* **Exercise details**: The lines to be extracted run from the start of the listing through the line containing "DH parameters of"; copy them exactly and nothing else.

* **Materials provided**:

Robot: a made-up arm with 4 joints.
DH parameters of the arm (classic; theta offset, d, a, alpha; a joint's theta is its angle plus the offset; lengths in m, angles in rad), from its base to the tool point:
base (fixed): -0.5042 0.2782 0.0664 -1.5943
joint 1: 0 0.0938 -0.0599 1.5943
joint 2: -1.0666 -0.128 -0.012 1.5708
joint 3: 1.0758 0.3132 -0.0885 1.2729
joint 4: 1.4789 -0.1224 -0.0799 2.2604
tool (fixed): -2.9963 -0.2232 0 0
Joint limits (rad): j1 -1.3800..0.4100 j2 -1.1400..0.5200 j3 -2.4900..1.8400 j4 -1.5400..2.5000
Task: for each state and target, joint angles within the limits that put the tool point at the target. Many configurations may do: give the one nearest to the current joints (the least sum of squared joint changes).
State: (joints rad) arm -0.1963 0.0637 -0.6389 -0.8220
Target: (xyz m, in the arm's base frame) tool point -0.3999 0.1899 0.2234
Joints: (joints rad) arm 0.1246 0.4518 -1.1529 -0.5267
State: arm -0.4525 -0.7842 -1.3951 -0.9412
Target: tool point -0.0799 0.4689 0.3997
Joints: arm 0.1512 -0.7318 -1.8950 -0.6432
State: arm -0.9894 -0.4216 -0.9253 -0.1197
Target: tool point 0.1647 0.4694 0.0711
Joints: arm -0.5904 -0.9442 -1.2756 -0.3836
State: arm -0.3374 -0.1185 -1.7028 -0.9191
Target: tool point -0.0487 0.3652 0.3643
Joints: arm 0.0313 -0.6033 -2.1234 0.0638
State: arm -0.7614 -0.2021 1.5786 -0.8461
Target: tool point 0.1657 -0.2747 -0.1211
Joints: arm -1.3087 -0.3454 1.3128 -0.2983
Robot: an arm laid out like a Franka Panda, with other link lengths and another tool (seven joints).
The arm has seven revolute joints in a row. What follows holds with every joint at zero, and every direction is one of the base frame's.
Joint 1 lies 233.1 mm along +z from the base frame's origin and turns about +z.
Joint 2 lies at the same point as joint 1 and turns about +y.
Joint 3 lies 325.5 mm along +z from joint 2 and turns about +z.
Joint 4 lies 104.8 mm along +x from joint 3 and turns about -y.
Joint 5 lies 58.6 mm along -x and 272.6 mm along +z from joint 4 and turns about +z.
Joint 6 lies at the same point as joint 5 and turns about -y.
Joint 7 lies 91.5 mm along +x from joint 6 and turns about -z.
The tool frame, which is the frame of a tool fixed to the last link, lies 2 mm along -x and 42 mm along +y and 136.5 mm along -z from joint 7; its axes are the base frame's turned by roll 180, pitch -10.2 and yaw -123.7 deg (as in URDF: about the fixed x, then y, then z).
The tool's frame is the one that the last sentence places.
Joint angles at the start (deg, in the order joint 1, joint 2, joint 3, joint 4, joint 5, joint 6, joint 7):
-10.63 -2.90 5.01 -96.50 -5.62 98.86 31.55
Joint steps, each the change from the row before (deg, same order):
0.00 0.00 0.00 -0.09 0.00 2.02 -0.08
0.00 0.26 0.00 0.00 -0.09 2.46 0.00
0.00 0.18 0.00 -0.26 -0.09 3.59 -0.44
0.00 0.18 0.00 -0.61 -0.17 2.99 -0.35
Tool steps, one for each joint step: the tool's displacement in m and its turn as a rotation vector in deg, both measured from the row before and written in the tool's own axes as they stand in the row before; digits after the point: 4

* **Response to this exercise**:
Robot: a made-up arm with 4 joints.
DH parameters of the arm (classic; theta offset, d, a, alpha; a joint's theta is its angle plus the offset; lengths in m, angles in rad), from its base to the tool point:

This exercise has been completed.